磁気トンネル接合と呼ばれる、2枚の磁性薄膜で絶縁体のナノ薄膜をサンドイッチした構造は、ハードディスクの高感度な磁気読み取りヘッドや不揮発性磁気メモリの記録素子として広く活用されており、代表的なスピントロニクス素子といえる。中でも、CoFeBを磁性層に、MgOを絶縁層に用いた接合素子は市販のデバイスにおいてすでに広く用いられているが、これらの接合素子は硬い半導体素子上に形成され、外部から応力が加わった状況下で使用することは想定していなかった。

今回、同研究チームはポリイミドからなる熱に強い有機フレキシブルシート基板上に、CoFeB/MgO/CoFeBトンネル磁気接合素子を形成。シートを引っ張ることで素子に応力が加わっていることを確認したが、外部磁界に対する素子の抵抗変化率は全く変化せず、素子の破壊も見られなかったことから、外部応力に対する高い耐性があることが分かった。また、350℃もの高温プロセスに耐えうる素子であることも確認した。

高い伸縮性と熱耐性を有する同素子は、従来の硬い基板上に形成された磁気トンネル接合とほぼ変わらない作製方法で形成できるため、障壁なく将来の応用展開が可能だという。

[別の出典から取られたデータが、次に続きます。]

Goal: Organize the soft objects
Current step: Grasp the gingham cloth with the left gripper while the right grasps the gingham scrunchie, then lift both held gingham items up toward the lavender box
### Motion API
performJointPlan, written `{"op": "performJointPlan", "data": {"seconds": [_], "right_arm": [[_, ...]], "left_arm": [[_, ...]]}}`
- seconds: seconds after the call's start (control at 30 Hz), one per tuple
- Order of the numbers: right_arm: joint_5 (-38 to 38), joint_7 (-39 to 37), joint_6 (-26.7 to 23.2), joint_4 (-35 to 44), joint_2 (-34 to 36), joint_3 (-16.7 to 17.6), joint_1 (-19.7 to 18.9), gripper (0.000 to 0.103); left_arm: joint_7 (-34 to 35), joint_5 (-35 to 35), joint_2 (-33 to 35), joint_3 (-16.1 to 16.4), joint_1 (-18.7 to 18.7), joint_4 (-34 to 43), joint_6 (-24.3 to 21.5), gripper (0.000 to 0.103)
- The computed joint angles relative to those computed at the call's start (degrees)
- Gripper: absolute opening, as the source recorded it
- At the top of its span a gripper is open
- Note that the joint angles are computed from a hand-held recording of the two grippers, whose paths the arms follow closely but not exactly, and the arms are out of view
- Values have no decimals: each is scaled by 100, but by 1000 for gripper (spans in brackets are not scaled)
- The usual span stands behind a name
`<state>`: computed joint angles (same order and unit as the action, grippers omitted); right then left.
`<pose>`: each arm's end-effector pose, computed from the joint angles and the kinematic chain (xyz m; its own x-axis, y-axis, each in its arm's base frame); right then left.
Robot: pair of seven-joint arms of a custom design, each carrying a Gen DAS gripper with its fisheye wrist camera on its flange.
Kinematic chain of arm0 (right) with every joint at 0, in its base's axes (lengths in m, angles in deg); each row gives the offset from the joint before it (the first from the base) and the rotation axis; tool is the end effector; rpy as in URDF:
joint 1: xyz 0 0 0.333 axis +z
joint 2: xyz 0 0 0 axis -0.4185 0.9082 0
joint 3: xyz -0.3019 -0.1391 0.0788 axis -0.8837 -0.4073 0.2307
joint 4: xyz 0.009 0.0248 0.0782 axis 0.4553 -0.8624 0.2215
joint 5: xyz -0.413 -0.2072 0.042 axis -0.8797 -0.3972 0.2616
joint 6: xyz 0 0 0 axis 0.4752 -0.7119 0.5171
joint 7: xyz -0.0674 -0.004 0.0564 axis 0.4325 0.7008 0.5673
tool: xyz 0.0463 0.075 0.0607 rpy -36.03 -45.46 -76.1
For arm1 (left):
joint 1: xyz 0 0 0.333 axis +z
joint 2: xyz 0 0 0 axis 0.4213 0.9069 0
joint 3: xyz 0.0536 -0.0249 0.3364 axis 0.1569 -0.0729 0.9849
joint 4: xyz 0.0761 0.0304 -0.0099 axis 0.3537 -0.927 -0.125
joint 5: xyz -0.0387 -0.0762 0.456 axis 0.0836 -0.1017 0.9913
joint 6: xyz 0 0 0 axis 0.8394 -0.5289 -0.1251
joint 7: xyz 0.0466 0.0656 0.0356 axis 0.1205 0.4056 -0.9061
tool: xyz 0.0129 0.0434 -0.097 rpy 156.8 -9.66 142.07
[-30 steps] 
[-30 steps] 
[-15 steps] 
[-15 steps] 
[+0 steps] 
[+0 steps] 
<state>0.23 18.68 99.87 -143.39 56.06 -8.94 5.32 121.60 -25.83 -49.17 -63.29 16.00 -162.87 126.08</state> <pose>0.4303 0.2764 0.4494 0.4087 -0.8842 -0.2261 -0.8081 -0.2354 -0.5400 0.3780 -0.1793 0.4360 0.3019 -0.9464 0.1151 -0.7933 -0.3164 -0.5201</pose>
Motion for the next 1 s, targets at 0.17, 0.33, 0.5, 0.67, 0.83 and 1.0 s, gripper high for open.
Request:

この柔らかさが付与されたスピントロニクス素子は、固い基板上に形成されてきた従来の素子に比べてメカニカルデザインの自由度が大きく、ひずみゲージの感度向上やフレキシブルデバイス周辺へ集積化された省電力な磁気メモリの配備を可能にするなど、IoT社会に適合した新たな応用展開が期待できるとしている。